Peretas mengendalikan “botnet” yang berisi lebih dari 20.000 orang yang terinfeksi WordPress situs menyerang situs WordPress lainnya, menurut laporan dari Tim Intelijen Ancaman Penentang. Botnet berusaha menghasilkan hingga lima juta login WordPress berbahaya dalam tiga puluh hari terakhir.
Berdasarkan laporan, peretas di balik serangan ini menggunakan empat server perintah dan kontrol untuk mengirim permintaan ke lebih dari 14.000 server proxy dari penyedia Rusia. Proksi tersebut kemudian digunakan untuk menganonimkan lalu lintas dan mengirimkan instruksi dan skrip ke situs “budak” WordPress yang terinfeksi mengenai situs WordPress mana yang pada akhirnya akan ditargetkan. Server di balik serangan ini masih online, dan terutama menargetkan antarmuka XML-RPC WordPress untuk mencoba kombinasi nama pengguna dan kata sandi untuk login admin.
Video yang Direkomendasikan
“Daftar kata yang terkait dengan kampanye ini berisi kumpulan kata sandi yang sangat umum. Namun, skrip tersebut menyertakan fungsionalitas untuk secara dinamis menghasilkan kata sandi yang sesuai berdasarkan pola umum… Meskipun taktik ini kecil kemungkinannya berhasil di satu lokasi tertentu, hal ini bisa sangat efektif bila digunakan dalam skala besar di sejumlah besar target,” jelas The Defiant Threat Intelligence tim.
Terkait
- Microsoft menawarkan hingga $20.000 untuk mengidentifikasi kerentanan keamanan di Xbox Live
Serangan pada antarmuka XML-RPC bukanlah hal baru dan tanggal kembali ke tahun 2015. Jika Anda khawatir akun WordPress Anda mungkin terkena dampak serangan ini, tim The Defiant Threat Intelligence melaporkan bahwa yang terbaik adalah mengaktifkan pembatasan dan penguncian untuk login yang gagal. Anda juga dapat mempertimbangkan untuk menggunakan plugin WordPress yang melindungi dari serangan brute force, seperti Plugin Wordfence.

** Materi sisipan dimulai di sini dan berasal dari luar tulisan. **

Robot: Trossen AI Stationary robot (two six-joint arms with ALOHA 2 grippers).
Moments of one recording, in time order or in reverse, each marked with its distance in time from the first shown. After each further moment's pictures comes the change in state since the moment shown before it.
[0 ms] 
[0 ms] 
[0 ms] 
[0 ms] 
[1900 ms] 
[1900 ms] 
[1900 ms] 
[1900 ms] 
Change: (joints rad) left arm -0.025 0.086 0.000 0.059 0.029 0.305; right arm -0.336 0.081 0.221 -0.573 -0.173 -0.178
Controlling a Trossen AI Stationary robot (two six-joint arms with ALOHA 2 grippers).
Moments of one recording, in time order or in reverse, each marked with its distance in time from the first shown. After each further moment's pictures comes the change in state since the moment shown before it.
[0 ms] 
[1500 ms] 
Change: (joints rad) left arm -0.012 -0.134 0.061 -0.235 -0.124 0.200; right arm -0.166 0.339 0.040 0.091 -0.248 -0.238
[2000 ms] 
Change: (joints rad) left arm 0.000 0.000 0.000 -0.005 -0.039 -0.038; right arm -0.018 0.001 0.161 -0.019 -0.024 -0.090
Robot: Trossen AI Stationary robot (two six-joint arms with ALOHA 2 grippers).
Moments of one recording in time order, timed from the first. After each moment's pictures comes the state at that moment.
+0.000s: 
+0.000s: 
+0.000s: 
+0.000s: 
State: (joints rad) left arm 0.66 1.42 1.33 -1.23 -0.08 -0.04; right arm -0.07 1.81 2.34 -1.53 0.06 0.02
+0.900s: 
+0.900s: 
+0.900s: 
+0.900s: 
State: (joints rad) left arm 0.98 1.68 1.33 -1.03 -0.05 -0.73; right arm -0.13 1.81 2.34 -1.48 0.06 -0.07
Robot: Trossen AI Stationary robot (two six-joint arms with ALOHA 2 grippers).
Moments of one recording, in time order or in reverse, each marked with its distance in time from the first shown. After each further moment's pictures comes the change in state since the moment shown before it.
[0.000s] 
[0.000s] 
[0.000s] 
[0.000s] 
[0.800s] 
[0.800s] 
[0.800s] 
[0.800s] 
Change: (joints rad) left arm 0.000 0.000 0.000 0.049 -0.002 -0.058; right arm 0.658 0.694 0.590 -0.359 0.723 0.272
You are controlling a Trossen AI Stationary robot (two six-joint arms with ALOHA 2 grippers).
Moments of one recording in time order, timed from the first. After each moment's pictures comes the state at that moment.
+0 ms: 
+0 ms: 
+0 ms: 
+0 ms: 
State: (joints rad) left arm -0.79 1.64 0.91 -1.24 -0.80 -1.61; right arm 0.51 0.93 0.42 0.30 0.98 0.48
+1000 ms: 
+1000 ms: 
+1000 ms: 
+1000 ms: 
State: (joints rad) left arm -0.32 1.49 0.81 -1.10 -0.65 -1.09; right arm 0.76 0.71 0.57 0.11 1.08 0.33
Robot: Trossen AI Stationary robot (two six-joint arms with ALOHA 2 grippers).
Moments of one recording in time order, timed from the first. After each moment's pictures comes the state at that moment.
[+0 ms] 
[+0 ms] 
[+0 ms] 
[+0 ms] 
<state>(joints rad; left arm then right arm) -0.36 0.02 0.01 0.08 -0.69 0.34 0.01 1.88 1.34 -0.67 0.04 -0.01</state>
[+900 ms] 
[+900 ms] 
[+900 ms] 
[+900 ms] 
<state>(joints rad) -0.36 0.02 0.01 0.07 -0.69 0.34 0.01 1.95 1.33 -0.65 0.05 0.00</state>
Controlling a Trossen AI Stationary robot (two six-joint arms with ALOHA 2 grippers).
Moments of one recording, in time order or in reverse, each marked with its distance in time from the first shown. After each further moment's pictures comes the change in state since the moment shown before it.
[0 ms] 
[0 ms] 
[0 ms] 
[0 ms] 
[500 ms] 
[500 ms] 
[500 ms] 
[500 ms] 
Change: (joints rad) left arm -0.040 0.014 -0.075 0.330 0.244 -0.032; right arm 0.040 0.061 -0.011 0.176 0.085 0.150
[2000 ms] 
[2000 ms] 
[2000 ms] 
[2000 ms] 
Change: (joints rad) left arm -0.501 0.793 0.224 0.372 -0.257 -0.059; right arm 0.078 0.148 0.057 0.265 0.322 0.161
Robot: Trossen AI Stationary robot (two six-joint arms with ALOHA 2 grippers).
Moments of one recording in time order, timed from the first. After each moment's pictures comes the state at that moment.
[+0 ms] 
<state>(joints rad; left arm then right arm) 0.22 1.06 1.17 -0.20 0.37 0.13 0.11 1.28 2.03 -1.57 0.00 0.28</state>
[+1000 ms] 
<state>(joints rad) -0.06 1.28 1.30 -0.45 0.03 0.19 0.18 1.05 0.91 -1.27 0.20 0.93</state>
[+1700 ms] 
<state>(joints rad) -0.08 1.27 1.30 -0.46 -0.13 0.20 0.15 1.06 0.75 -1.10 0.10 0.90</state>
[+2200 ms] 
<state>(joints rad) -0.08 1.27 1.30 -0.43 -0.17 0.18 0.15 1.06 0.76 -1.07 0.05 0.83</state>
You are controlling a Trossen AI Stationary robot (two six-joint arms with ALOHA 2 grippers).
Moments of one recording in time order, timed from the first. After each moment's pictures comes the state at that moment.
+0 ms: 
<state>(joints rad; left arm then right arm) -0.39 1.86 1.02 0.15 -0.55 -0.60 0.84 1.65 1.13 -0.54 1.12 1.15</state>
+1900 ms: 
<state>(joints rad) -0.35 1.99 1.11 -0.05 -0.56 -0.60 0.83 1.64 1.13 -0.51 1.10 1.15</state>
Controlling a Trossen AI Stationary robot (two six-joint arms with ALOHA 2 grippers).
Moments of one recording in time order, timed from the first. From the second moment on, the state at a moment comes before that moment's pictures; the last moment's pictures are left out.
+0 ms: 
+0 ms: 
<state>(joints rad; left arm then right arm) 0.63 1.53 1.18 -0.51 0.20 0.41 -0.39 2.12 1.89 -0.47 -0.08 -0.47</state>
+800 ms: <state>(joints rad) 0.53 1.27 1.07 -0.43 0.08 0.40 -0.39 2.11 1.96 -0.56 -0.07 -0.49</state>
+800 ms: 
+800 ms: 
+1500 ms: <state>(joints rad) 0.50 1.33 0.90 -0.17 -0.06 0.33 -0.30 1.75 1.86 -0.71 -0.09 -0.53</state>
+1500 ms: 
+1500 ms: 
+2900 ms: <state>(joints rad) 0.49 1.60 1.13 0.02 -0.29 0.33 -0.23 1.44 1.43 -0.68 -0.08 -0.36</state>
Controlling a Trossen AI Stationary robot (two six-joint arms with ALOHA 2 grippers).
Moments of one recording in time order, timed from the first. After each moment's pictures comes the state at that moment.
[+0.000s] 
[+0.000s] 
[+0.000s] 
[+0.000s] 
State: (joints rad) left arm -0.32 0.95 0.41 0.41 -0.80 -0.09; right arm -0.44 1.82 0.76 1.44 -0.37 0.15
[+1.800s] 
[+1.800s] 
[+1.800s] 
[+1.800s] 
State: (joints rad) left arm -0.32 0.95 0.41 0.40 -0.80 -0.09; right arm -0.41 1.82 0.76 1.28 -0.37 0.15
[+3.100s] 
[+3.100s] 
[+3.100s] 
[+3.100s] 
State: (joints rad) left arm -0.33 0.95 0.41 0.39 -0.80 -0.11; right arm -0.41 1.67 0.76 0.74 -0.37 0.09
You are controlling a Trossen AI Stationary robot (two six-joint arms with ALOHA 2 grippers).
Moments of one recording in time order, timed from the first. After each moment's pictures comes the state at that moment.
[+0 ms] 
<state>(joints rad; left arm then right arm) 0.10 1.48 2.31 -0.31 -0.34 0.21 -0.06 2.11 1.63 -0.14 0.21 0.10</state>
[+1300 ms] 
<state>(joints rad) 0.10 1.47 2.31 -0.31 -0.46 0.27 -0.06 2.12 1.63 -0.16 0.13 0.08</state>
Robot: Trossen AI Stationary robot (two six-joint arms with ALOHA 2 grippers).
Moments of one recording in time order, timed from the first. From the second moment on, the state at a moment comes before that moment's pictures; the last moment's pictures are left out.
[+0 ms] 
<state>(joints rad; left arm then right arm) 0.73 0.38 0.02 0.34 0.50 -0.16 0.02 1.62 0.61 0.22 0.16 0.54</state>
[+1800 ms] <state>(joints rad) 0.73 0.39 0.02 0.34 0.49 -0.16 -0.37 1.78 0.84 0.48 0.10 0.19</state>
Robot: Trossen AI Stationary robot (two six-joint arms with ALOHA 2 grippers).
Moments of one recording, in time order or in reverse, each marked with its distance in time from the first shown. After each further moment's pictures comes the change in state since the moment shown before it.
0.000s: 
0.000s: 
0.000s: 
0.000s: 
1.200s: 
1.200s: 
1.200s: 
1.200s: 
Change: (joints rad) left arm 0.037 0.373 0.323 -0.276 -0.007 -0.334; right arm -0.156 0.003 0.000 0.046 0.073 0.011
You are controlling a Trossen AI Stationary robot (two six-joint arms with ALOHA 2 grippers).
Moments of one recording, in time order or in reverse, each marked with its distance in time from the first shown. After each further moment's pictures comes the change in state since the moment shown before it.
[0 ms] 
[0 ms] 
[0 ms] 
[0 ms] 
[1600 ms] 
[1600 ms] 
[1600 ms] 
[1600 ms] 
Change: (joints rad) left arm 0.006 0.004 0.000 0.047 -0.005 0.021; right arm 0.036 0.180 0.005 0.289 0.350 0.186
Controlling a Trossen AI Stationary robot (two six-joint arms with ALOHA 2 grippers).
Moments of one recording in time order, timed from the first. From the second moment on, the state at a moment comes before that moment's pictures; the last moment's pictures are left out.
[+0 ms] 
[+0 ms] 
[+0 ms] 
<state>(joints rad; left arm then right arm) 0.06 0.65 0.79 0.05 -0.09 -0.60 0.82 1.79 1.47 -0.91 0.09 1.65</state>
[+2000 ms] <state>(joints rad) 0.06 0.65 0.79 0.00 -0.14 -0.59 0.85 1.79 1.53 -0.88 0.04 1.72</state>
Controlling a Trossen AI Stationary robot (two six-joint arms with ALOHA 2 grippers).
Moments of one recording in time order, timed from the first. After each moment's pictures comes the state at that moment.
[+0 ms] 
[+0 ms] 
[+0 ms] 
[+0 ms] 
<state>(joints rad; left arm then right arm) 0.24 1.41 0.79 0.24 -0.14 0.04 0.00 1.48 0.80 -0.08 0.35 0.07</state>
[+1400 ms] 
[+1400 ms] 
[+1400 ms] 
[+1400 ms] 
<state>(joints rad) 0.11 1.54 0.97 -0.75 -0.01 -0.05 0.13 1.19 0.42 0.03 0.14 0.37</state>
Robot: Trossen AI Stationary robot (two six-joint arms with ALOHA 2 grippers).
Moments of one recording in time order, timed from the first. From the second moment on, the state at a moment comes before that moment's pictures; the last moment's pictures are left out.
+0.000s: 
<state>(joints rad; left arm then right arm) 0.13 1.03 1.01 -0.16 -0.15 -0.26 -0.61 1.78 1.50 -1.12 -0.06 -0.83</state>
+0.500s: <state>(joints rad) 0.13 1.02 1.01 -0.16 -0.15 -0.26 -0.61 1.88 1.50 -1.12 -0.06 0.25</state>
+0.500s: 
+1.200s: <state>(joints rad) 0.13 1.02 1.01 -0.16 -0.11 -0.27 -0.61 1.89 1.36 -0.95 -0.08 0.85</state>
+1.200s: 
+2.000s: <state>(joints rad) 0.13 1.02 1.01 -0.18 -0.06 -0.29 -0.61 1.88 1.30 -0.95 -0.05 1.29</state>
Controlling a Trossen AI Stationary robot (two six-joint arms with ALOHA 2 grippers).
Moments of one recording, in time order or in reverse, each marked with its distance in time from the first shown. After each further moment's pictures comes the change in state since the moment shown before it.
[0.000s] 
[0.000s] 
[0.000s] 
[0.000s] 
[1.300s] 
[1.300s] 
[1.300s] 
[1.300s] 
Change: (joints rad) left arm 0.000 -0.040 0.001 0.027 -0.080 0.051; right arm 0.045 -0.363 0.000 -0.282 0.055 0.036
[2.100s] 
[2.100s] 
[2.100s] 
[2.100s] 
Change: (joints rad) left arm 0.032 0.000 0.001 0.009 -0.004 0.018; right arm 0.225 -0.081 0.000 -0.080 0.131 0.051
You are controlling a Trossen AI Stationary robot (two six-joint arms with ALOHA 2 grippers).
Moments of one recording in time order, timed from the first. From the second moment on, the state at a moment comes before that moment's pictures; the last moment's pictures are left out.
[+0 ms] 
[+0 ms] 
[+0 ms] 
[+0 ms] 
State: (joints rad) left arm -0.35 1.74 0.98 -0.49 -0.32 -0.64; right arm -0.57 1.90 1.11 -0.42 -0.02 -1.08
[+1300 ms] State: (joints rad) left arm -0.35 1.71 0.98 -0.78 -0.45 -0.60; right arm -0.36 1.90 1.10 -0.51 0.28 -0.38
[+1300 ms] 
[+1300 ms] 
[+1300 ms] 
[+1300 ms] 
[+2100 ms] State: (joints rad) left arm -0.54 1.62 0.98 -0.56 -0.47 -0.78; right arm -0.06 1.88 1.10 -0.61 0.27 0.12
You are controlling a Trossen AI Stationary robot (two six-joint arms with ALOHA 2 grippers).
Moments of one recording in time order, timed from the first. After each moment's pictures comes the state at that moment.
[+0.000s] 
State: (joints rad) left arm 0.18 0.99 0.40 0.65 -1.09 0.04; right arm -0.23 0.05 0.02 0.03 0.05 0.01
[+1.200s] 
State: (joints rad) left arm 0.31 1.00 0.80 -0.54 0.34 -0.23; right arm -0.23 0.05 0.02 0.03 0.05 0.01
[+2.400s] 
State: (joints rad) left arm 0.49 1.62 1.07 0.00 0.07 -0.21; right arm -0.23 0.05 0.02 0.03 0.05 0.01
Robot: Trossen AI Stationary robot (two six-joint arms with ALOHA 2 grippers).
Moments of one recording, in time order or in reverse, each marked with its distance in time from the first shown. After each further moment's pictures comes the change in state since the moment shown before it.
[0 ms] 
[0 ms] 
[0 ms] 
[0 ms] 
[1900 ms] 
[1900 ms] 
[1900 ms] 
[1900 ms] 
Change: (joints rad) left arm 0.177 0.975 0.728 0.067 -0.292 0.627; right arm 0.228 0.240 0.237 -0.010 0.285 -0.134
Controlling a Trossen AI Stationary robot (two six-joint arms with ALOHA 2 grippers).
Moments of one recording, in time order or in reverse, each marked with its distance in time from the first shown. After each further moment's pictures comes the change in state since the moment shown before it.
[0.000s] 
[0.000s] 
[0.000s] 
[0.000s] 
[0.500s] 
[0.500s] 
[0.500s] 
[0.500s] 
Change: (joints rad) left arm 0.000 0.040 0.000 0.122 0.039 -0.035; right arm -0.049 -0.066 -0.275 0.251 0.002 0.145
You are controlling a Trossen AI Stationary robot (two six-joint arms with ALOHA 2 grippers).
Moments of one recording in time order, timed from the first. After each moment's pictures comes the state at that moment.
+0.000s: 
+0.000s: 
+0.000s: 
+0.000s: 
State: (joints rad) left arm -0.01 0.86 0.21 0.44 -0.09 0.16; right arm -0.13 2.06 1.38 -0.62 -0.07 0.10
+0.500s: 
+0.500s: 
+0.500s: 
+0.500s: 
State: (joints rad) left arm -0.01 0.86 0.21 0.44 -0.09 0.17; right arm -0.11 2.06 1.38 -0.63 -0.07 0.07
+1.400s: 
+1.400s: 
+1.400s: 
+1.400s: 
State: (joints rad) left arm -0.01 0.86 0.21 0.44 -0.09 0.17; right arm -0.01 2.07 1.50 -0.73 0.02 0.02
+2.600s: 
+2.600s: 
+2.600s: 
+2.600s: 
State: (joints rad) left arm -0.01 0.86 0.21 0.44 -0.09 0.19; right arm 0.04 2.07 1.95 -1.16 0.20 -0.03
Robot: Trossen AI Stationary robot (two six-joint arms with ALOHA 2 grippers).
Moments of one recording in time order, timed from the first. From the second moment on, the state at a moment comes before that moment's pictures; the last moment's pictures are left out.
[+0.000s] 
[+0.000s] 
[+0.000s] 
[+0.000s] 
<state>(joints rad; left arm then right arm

Tim Defiant Threat Intelligence telah berbagi informasi mengenai serangan tersebut dengan otoritas penegak hukum. Sayangnya, Laporan ZDNet bahwa keempat server perintah dan kontrol tidak dapat dijadikan offline karena dihosting di penyedia yang tidak memenuhi permintaan penghapusan. Namun, para peneliti akan menghubungi penyedia hosting yang diidentifikasi sebagai situs budak yang terinfeksi untuk mencoba dan membatasi cakupan serangan.
Beberapa data telah dihilangkan dari laporan asli mengenai serangan ini karena dapat dieksploitasi oleh orang lain. Penggunaan proxy juga membuat sulit untuk menemukan lokasi serangan, namun penyerang melakukannya kesalahan yang memungkinkan peneliti mengakses antarmuka server perintah dan kontrol di belakang menyerang. Semua informasi ini dianggap sebagai “data yang sangat berharga” bagi para penyelidik.
Rekomendasi Editor
- WordPress mengklaim Apple menginginkan 30% keuntungan App Store meskipun gratis
- Apa itu WordPress?
Tingkatkan gaya hidup AndaTren Digital membantu pembaca mengawasi dunia teknologi yang bergerak cepat dengan semua berita terkini, ulasan produk yang menyenangkan, editorial yang berwawasan luas, dan cuplikan unik.